I don't know how to solve this. Could someone please help? It's not an assignment or anything, I just haven't taken diffeq or anything, and I'm not sure how to solve something like this. Be it Laplace Transforms or whatever, just please tell me how to solve this.
x"(t) + k/x² = 0
Where x'(0) = v0
And x(0) = x0
It should be:
x"(t) + k/[x(t)]² = 0
x is a function of t, not a constant.
1 Answer
- ecapS trebliHLv 61 decade agoFavorite Answer
Of course this DE describes one-dimensional motion of a particle in an inverse square
force, where
x is the distance of the particle from the center of the earth (for example).
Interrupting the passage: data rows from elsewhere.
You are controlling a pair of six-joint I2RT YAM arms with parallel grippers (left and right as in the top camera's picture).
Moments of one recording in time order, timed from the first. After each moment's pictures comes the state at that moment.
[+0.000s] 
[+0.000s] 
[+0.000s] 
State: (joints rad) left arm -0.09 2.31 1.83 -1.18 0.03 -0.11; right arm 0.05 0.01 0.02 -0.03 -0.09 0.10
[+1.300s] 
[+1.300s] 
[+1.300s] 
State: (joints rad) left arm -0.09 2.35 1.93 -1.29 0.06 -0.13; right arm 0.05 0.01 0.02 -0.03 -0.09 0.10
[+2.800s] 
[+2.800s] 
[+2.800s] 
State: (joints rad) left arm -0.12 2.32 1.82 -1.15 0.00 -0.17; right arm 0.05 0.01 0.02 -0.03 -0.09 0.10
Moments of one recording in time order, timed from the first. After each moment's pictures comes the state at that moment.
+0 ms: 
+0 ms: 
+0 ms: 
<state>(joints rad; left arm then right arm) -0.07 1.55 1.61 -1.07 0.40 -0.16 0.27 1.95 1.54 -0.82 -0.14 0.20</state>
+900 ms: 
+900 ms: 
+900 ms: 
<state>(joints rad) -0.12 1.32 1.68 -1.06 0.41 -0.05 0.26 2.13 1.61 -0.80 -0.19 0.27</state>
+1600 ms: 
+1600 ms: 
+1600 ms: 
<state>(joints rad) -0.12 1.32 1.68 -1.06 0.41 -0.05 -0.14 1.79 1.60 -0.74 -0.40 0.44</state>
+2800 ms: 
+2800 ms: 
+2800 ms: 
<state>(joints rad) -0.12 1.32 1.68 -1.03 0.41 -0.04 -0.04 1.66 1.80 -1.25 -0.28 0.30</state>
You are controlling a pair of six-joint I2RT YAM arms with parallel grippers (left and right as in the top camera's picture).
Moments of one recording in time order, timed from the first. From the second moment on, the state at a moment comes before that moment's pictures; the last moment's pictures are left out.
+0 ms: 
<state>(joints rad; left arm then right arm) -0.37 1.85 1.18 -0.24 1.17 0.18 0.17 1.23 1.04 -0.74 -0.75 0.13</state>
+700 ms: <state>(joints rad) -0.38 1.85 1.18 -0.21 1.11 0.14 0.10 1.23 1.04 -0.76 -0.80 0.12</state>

k > 0 corresponds to an attractive force (gravity); k < 0 to a repulsive (?) force,
between charges of the same sign.
Standard technique: multiply by x'(t).
x"(t) x'(t) + k x'(t) /x(t)^2 = 0
(1/2) (x'(t))^2 -- k / x(t) = E = constant
E can be interpreted as total energy; the 2 terms on the left are kinetic
energy & potential energy,
The kinetic energy is (1/2) m v^2. In this case, mass m = 1; not important,
dx/dt = +/- sqrt (2 (E + k/x(t))
The sign depends on whether the particle is rising or falling.
This is a separable DE:
dt = dx/ sqrt(2(E + k/x))
sqrt(2) t = Int dx/sqrt(E + k/x)
The integral can easily be reduced to k = E = 1 or k = -1, E = 1.
The substitution x = 1/u is supposed to put the integral in a do-able form.
But these days one should use Matlab or Mathematica.